Given a binary tree, check whether it is a mirror of itself (ie, symmetric around its center).
For example, this binary tree is symmetric:
    1
   / \
  2   2
 / \ / \
3  4 4  3
But the following is not:

    1
   / \
  2   2
   \   \
   3    3
Note:
Bonus points if you could solve it both recursively and iteratively.


Naive Way: 要求用recursive和iterative两种方法。iterative的方法可以是分别对左右子树进行DFS,一个先enqueue左节点,一个先enqueue右节点,不相等则返回。recursive的方法,因为根的两边为镜像时,左右子节点做根的时候其子树并不镜像,有点不好写。我想到了用preorder traversal和postorder traversal分别遍历得到list,比较是否一致。后来发现这两者并不是镜像(这两者肯定不是镜像的啊),于是改成比较 左-右-中  和  右-左-中 的遍历,看得到的序列是否一致。

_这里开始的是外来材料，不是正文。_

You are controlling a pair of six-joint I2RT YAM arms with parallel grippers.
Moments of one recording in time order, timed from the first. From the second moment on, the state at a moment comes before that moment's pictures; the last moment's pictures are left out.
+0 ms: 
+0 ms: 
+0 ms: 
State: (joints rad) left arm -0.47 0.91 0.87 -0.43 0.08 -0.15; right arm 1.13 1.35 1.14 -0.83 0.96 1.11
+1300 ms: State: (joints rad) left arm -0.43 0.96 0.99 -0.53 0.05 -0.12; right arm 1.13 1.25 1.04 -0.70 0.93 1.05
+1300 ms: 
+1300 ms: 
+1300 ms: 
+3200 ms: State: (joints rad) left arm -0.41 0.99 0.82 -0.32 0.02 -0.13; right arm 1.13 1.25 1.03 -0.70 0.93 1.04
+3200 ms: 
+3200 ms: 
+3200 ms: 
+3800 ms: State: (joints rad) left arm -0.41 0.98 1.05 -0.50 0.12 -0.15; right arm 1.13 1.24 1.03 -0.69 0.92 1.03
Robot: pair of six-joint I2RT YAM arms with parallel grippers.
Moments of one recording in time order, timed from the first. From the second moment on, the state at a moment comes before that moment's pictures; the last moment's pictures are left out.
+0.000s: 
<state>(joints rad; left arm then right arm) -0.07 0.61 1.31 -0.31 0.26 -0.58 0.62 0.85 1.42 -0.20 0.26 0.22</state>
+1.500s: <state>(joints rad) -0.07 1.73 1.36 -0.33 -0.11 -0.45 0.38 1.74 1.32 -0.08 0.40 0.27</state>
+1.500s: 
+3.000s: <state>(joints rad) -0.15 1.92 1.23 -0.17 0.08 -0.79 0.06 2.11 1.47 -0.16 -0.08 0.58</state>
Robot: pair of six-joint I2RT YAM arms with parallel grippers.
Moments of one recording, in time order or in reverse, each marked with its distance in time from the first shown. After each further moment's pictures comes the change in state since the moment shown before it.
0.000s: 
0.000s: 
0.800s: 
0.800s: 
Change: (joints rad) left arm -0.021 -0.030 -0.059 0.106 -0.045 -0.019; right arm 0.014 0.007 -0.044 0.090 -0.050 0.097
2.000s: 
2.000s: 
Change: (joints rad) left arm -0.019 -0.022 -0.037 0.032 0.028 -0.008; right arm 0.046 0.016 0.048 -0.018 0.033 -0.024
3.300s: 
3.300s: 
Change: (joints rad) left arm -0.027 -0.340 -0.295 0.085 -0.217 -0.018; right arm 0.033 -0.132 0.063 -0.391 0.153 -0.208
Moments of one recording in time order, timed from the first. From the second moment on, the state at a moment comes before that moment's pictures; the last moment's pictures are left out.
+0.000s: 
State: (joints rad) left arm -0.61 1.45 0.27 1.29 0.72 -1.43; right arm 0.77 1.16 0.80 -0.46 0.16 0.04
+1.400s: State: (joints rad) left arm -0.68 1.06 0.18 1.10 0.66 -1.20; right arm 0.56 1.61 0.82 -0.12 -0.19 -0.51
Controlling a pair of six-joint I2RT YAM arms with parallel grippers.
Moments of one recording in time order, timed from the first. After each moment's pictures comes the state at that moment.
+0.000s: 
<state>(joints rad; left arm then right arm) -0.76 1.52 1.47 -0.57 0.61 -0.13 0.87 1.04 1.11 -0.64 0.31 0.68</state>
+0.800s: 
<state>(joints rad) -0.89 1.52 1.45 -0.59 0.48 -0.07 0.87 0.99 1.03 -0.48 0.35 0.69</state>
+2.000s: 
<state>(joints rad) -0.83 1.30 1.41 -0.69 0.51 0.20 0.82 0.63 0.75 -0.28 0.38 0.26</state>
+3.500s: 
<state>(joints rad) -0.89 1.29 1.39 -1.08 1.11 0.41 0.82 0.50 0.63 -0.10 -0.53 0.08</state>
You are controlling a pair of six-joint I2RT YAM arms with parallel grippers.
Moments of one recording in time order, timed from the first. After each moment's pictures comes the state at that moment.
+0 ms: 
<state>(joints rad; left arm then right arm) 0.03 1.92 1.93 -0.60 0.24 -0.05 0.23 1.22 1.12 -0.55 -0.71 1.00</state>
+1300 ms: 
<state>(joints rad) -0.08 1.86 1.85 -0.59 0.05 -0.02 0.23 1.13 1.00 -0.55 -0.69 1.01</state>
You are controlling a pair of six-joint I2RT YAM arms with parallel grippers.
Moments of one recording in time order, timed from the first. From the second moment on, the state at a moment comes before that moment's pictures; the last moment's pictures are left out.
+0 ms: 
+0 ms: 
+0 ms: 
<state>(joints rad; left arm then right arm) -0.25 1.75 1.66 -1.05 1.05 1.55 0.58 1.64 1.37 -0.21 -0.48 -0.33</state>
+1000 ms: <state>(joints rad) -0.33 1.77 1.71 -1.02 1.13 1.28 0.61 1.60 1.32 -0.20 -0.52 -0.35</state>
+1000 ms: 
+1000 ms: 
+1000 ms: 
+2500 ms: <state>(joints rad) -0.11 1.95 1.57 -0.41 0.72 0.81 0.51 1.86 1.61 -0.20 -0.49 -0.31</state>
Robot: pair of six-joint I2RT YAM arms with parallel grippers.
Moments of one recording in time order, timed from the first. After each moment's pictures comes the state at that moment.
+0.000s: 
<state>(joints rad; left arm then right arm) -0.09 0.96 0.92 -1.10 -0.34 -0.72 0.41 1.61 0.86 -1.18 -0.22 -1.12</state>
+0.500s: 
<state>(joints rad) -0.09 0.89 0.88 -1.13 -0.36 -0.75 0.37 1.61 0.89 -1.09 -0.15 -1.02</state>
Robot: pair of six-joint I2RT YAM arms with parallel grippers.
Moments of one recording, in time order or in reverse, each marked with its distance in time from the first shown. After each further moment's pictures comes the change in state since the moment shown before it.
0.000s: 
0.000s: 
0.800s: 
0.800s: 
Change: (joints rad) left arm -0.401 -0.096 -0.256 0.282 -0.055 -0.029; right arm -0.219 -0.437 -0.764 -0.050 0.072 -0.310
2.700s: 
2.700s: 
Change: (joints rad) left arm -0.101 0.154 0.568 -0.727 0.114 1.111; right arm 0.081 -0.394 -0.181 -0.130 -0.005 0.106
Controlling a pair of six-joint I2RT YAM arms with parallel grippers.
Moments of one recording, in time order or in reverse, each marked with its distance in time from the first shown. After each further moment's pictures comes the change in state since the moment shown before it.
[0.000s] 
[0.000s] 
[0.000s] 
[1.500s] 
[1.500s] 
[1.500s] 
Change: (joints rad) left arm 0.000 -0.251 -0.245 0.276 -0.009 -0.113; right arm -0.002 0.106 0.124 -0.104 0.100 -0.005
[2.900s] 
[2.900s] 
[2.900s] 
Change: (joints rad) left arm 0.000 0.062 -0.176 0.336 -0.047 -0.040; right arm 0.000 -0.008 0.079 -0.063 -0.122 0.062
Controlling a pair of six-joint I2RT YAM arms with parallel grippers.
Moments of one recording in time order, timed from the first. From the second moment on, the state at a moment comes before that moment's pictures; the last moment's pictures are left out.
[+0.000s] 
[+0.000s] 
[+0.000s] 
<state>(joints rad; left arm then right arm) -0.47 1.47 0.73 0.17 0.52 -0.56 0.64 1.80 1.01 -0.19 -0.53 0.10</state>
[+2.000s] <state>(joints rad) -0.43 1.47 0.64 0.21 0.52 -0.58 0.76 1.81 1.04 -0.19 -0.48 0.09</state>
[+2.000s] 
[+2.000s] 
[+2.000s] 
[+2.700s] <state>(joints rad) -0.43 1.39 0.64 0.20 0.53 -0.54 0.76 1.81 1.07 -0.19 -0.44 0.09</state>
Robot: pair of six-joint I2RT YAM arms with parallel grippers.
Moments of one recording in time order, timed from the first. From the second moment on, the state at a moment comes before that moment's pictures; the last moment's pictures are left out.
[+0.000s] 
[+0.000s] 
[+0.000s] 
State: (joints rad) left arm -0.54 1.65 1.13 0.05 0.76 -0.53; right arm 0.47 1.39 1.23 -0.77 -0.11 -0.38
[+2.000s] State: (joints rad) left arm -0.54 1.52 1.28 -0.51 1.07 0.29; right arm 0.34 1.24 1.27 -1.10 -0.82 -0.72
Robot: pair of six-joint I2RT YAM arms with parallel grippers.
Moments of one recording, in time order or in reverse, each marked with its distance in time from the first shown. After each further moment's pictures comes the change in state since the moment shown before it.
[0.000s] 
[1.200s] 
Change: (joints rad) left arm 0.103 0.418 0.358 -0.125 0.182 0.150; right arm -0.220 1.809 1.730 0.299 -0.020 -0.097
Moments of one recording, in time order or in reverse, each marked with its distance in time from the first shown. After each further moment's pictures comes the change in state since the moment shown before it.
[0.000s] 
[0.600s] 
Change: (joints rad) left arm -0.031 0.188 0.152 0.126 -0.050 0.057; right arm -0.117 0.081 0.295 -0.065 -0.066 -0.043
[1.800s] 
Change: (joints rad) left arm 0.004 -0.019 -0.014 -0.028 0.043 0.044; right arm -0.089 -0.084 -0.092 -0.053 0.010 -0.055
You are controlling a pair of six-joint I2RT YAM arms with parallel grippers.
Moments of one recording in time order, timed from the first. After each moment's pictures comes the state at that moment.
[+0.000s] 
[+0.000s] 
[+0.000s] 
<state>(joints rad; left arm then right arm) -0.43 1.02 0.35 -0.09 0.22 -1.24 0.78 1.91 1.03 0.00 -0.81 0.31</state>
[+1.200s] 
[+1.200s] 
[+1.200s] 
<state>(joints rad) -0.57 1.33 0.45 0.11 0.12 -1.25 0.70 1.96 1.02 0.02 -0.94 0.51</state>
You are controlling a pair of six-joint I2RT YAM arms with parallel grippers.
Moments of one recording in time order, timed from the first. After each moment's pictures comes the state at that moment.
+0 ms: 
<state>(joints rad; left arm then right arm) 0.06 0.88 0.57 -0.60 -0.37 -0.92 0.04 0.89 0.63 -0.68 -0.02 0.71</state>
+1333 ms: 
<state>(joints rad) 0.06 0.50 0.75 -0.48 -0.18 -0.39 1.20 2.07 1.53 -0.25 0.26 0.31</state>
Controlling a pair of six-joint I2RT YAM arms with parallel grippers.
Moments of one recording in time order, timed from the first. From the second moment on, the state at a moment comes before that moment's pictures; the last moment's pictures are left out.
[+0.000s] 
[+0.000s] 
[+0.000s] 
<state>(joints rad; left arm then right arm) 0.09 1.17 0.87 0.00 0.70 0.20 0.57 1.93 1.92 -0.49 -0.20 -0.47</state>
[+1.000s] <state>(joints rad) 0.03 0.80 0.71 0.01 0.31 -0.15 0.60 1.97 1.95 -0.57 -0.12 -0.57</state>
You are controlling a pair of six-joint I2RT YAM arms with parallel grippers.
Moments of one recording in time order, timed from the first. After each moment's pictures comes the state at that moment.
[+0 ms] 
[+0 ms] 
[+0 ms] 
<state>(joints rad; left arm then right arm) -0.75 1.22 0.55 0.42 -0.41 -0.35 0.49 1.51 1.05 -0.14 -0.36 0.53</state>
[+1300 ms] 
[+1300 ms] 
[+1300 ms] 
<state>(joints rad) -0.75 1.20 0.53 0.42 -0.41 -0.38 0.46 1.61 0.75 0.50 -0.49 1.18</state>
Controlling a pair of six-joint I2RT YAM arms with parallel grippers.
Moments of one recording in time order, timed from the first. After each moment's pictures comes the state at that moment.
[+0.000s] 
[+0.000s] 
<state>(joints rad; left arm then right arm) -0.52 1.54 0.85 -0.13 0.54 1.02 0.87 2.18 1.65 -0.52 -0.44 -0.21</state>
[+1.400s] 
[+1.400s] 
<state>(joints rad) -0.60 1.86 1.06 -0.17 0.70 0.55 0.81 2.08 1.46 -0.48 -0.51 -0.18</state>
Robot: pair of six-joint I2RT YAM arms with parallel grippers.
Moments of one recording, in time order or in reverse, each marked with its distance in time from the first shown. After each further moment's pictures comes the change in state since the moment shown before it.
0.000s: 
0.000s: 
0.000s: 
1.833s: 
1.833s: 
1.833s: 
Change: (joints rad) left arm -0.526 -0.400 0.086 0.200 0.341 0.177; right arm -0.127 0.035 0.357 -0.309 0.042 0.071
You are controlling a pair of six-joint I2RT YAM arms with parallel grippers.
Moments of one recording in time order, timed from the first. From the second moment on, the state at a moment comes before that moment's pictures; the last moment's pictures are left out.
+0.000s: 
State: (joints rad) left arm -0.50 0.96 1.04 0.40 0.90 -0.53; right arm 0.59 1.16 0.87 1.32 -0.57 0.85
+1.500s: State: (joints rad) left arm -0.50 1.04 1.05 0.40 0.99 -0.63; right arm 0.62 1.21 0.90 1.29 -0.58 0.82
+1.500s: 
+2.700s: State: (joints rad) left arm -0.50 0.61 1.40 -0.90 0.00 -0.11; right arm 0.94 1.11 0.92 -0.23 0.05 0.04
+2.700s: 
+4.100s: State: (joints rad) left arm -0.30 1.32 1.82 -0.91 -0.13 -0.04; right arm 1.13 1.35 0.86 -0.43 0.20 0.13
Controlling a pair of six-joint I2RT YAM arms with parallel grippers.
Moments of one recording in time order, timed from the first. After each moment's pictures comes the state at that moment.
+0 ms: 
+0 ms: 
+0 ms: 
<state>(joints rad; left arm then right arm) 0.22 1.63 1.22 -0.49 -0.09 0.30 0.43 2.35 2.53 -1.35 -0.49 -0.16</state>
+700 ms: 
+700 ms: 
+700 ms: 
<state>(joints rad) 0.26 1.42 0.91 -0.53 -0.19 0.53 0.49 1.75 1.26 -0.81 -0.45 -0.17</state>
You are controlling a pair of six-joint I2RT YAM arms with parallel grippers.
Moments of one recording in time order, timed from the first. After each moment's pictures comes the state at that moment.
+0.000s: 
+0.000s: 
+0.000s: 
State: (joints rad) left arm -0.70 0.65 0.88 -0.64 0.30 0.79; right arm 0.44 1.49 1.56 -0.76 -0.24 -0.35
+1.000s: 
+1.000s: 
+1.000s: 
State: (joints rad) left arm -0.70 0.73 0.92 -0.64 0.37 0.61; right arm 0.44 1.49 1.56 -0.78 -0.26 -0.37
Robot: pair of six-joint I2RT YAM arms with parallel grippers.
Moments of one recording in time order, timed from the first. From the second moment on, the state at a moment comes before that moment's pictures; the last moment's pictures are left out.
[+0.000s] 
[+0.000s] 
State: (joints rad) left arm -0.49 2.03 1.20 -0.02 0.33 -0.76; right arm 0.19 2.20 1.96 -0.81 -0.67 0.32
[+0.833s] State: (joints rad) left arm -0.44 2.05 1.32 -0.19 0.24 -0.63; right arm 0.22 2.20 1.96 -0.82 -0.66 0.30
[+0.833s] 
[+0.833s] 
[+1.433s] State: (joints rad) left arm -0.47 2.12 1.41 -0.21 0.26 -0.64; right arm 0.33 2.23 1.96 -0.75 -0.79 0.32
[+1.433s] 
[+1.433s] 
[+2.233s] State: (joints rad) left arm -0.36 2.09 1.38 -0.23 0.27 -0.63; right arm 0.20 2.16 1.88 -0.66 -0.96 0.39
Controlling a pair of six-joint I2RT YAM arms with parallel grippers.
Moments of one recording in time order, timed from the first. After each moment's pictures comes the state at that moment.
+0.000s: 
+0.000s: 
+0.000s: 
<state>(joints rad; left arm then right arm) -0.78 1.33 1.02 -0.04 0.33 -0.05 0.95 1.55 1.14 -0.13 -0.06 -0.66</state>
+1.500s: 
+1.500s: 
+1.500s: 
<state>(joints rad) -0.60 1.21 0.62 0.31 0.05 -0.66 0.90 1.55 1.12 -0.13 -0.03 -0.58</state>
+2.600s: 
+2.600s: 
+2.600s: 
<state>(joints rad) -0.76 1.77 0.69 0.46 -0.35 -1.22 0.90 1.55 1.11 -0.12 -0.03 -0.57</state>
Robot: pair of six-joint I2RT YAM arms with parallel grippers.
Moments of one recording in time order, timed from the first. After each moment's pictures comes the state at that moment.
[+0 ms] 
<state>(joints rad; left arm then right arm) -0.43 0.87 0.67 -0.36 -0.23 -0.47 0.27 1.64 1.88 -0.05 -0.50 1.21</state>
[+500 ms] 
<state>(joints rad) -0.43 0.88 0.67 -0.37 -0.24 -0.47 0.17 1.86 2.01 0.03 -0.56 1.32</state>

这是我写的iterative的做法,算法复杂度O(n), space O(n)。

/**
 * Definition for binary tree
 * public class TreeNode {
 *     int val;
 *     TreeNode left;
 *     TreeNode right;
 *     TreeNode(int x) { val = x; }
 * }
 */
public class Solution {
    public boolean isSymmetric(TreeNode root) {
        Stack<TreeNode> left = new Stack<TreeNode>();
        Stack<TreeNode> right = new Stack<TreeNode>();
        if(root==null){return true;}
        if(root.left!=null)
            left.push(root.left);
        if(root.right!=null)
            right.push(root.right);
        while(!left.isEmpty() && !right.isEmpty()){
            TreeNode leftNode = left.pop();
            TreeNode rightNode = right.pop();
            // mirror push
            if(leftNode.val!=rightNode.val){return false;}
            if(leftNode.left!=null && rightNode.right!=null){
                left.push(leftNode.left);
                right.push(rightNode.right);
            }else{
                if(!(leftNode.left==null && rightNode.right==null))
                    return false;
            }
            if(leftNode.right!=null && rightNode.left!=null){
                left.push(leftNode.right);
                right.push(rightNode.left);
            }else{
                if(!(leftNode.right==null && rightNode.left==null))
                    return false;
            }
        }
        return left.size()==right.size();
    }
}

这是我写的recursive的做法,算法复杂度O(n), space O(n)。 当左子结点或者右子节点为空时,也必须加入list中,否则会因为轮空位置不同,不镜像的树得到相同结果。

public class Solution {
    public boolean isSymmetric(TreeNode root) {
        List<TreeNode> preorder = new ArrayList<TreeNode>();
        List<TreeNode> postorder = new ArrayList<TreeNode>();
        traversal_preorder(root, preorder);
        traversal_postorder(root, postorder);
        for(int i = 0;i < preorder.size() && i < postorder.size();i++){
            if(preorder.get(i)==null && postorder.get(i)==null)
                continue;
            if(preorder.get(i)==null || postorder.get(i)==null)
                return false;
            if(preorder.get(i).val!=postorder.get(i).val)
                return false;
        }
        return preorder.size()==postorder.size();
    }
    
    private void traversal_preorder(TreeNode root, List<TreeNode> list){
        if(root==null){return;}
        if(root.left==null)
            list.add(null);
        else
            traversal_preorder(root.left,list);
        
        if(root.right==null)
            list.add(null);
        else
            traversal_preorder(root.right,list);
        list.add(root);
    }
    
    private void traversal_postorder(TreeNode root, List<TreeNode> list){
        if(root==null){return;}
        if(root.right==null)
            list.add(null);
        else
            traversal_postorder(root.right,list);
        
        if(root.left==null)
            list.add(null);
        else
            traversal_postorder(root.left,list);
        list.add(root);
    }
}

Improved Way:显然我的这个recursive不是一个好的recursive,它实际上是一种作弊,因为不能仅通过recursive得到boolean值。后来看到了别人传递两个参数的recursive函数,茅塞顿开。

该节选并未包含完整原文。